5-axis CNC routers can provide fast, precision machining of increasingly larger parts, but also rapid payback.


High-speed machining has become a necessary function for carbon fiber reinforced plastic (CFRP) parts production. The video below shows the type of detailed, high-speed machining now common in the manufacture of CFRP parts for the aerospace industry.

Video of CFRP ring frame machining completed at Leading Edge Aerospace using an Anderson America large-format 5-axis CNC router.  SOURCE: Anderson America.

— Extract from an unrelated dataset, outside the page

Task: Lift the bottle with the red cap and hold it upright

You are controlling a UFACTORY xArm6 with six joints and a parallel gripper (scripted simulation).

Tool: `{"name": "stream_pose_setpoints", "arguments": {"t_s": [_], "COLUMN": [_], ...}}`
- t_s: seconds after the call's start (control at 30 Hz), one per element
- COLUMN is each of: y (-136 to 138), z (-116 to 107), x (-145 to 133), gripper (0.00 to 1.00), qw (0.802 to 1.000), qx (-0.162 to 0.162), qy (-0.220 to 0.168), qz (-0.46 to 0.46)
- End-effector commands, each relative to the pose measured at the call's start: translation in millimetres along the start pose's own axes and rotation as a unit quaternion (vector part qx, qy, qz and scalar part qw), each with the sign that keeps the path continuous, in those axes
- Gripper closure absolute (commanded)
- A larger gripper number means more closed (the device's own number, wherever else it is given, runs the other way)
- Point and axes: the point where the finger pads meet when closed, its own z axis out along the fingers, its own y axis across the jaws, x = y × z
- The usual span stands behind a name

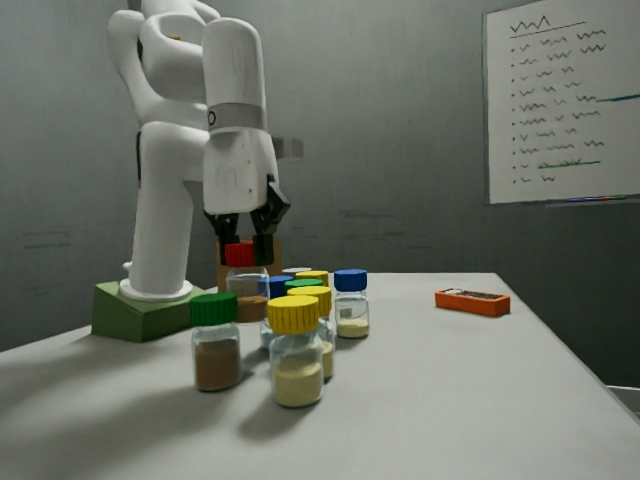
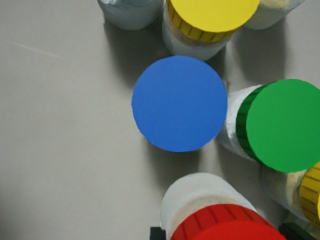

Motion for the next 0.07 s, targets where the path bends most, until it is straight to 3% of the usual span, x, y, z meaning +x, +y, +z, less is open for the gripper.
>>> {"name": "stream_pose_setpoints", "arguments": {"t_s": [0.0, 0.03], "y": [1.3, 1.3], "z": [-1.1, -1.1], "x": [-0.3, -0.3], "gripper": [1.0, 1.0], "qw": [1.0, 1.0], "qx": [-0.002, -0.002], "qy": [0.0, 0.0], "qz": [0.0, 0.0]}}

“High-speed 5-axis CNC routers not only move the head at a high rate, but also the tool at high RPM, which is key for machining carbon fiber parts,” says David Steranko, VP of sales for Anderson America (Pineville, NC, US). “These machines have the ability to pay back the capital expense rapidly as well,” he notes. For example, in the past, fabricators bought large-format metal machining centers costing $4-5 million. “CNC routers were viewed as not precise enough,” says Steranko, “but advances over the past decade have enabled the precision and even higher speed, without the cost.” He notes these large-part capable, high-speed 5-axis CNC routers cost $500,000 to $900,000.

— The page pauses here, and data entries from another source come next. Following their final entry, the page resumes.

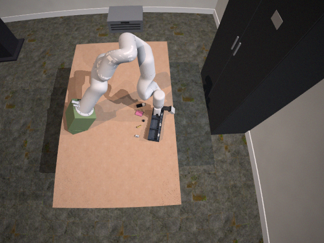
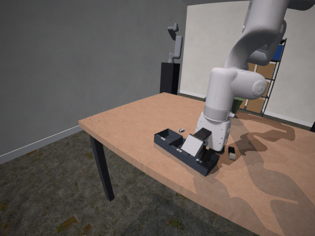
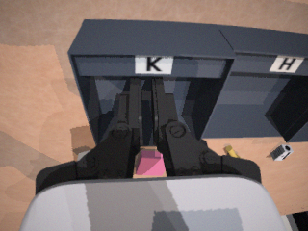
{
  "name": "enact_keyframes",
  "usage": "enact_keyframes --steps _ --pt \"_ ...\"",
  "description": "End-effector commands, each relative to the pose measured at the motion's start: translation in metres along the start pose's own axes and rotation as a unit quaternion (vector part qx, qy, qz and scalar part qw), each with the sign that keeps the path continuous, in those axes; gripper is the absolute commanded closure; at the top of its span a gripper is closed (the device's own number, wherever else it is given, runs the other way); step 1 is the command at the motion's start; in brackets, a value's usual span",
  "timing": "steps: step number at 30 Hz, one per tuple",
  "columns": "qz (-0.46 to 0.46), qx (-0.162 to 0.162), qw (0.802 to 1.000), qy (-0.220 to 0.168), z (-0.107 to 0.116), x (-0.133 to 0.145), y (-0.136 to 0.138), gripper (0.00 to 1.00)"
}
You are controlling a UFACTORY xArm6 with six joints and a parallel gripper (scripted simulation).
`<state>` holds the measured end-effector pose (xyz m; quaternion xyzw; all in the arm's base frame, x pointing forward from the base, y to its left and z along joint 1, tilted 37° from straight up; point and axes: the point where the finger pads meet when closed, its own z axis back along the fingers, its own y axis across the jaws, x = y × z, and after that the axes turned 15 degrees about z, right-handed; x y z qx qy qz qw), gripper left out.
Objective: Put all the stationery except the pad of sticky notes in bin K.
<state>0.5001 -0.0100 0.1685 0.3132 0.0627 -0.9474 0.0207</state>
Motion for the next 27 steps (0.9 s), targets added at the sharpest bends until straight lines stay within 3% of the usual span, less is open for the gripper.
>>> enact_keyframes --steps 1,21,27 --pt "0.0 0.0 1.0 0.002 0.005 -0.001 0.0 0.93" --pt "0.0 0.0 1.0 0.002 0.029 -0.001 0.0 0.93" --pt "0.0 0.0 1.0 0.002 0.052 -0.001 0.0 0.93"
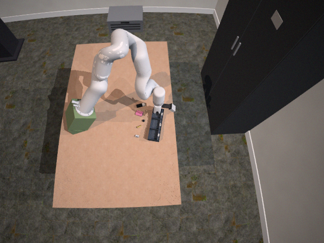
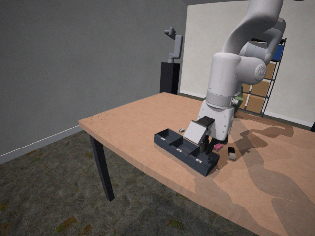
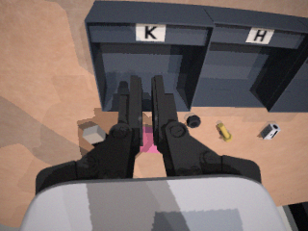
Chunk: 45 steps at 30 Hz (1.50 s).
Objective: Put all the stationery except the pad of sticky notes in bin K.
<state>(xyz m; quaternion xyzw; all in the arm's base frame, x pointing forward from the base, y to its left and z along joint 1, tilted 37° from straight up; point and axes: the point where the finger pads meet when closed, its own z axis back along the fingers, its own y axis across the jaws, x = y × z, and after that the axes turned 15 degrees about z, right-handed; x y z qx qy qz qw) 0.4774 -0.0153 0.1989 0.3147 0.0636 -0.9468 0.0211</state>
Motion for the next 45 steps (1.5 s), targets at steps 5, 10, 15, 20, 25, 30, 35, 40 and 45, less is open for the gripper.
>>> enact_keyframes --steps 5,10,15,20,25,30,35,40,45 --pt "0.0 0.001 1.0 0.0 0.014 -0.002 0.0 0.93" --pt "0.0 0.001 1.0 0.0 0.056 -0.002 0.0 0.93" --pt "0.0 0.001 1.0 0.0 0.098 -0.002 0.0 0.93" --pt "0.0 0.001 1.0 0.0 0.123 -0.002 0.0 0.93" --pt "0.0 0.001 1.0 0.0 0.146 -0.002 -0.001 0.93" --pt "0.0 0.001 1.0 0.0 0.146 -0.002 -0.001 0.93" --pt "0.025 0.001 1.0 0.0 0.141 0.003 -0.005 0.62" --pt "0.1 0.001 0.995 0.0 0.125 0.018 -0.017 0.62" --pt "0.178 0.001 0.984 -0.001 0.099 0.043 -0.037 0.62"
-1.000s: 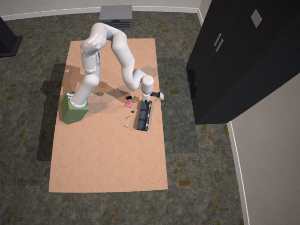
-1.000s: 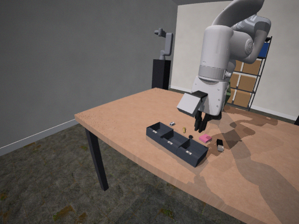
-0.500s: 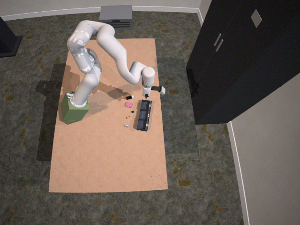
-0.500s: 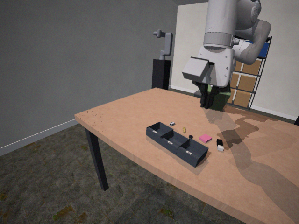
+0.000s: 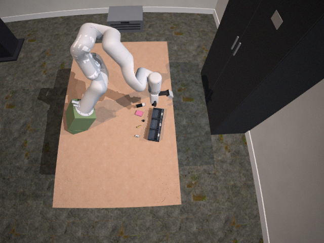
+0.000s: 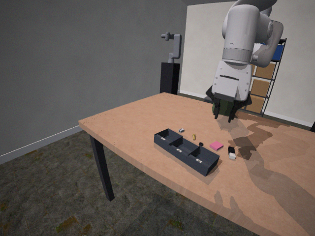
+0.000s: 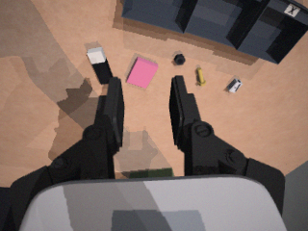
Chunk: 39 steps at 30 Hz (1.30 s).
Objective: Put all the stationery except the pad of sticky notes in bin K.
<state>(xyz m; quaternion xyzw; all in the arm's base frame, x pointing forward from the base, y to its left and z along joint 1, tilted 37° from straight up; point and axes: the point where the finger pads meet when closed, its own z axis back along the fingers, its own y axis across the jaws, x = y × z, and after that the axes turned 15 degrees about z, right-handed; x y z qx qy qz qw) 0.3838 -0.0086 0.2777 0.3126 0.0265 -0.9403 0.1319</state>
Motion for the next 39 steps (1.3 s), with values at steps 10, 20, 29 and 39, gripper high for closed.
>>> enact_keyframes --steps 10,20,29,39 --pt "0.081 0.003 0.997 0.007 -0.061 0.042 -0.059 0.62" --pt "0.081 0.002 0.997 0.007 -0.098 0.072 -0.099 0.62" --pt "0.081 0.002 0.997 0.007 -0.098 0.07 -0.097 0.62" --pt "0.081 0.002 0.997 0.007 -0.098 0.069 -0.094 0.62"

Steranko says the shape, thickness and size of parts being demanded today typically won’t fit standard 5-axis CNC routers. “The challenge for us is to have bigger, faster machines but maintain high precision.” He says this has indeed been mastered, as can be seen in the video, and these machines can also machine multiple parts at the same time. “One customer is using twin tables so that the machine runs 24 hrs/day, 7 days/week,” says Steranko. “This is two to three times the performance of old machining centers.”

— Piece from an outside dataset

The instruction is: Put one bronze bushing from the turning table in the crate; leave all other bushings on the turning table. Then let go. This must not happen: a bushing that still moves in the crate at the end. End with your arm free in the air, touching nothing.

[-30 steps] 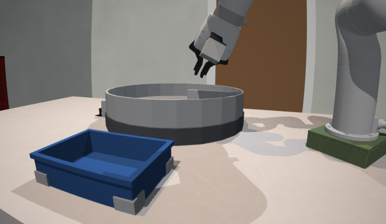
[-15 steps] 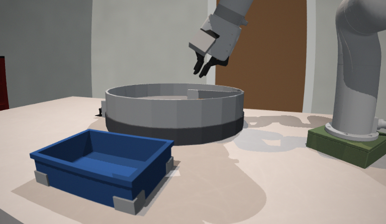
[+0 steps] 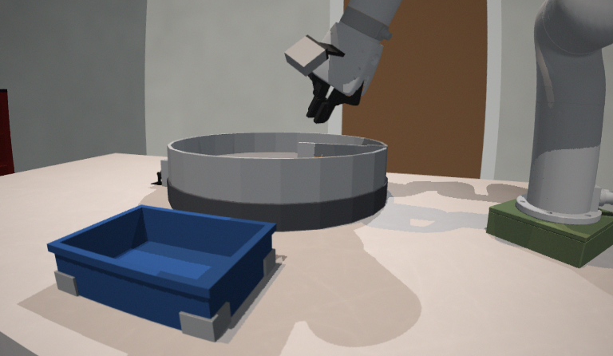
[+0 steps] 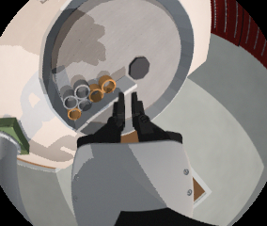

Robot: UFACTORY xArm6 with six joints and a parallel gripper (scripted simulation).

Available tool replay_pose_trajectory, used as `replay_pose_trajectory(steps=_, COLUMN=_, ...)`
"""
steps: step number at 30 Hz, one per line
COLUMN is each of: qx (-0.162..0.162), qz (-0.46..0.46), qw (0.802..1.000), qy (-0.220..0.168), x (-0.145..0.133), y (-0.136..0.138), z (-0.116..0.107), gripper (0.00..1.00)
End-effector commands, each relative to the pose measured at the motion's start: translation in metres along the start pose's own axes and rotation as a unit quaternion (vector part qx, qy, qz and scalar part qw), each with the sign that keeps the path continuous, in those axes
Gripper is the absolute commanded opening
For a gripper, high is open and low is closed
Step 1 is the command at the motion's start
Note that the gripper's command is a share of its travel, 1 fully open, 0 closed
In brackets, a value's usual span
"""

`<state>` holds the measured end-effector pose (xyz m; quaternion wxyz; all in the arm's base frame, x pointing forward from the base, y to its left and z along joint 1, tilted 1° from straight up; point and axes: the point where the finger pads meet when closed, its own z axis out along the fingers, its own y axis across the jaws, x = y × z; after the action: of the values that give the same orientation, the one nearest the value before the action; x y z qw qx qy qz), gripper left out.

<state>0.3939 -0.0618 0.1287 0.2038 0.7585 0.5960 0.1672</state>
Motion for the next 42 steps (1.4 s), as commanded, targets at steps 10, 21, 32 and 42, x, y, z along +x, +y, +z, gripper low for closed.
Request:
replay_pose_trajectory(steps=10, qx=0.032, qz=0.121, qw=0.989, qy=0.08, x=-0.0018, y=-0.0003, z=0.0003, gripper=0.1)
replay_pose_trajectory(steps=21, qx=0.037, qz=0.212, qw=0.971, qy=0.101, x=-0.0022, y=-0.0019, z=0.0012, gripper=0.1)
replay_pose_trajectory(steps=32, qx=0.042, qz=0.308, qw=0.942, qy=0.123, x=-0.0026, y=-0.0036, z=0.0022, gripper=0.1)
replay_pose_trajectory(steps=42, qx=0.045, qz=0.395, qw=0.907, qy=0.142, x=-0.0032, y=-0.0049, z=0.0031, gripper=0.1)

For those not as involved in the machining end of composites operations, here is a primer from our sister magazine, Modern Machine Shop:

Five-Axis Machining Centers do not just move in the linear axes X, Y and Z. Instead, these machines also move in two rotary axes, often identified as A and B. The rotary axes tilt the tool with respect to the part. Physically, it can be either the tool that tilts or the part that tilts. Different machines accomplish the rotary motion in different ways. Some machines move the rotary axes only to position the tool or work outside of the cut. This is referred to as 3+2 machining. Moving the tool in this way dramatically increases the machining center’s access to features at different angles or on different faces of the part. A machine capable of 3+2 machining often can reach all of the machined features of the part in a single setup. True five-axis machining refers to the ability to not just position the tool along the rotary axes, but also to feed the tool through the cut using these axes. Interpolated combinations of A-axis, B-axis and linear axis motions can allow the tool to smoothly follow a contoured surface. This type of machining has long been important in the aerospace industry, where machined parts follow the aerodynamic forms of aircraft.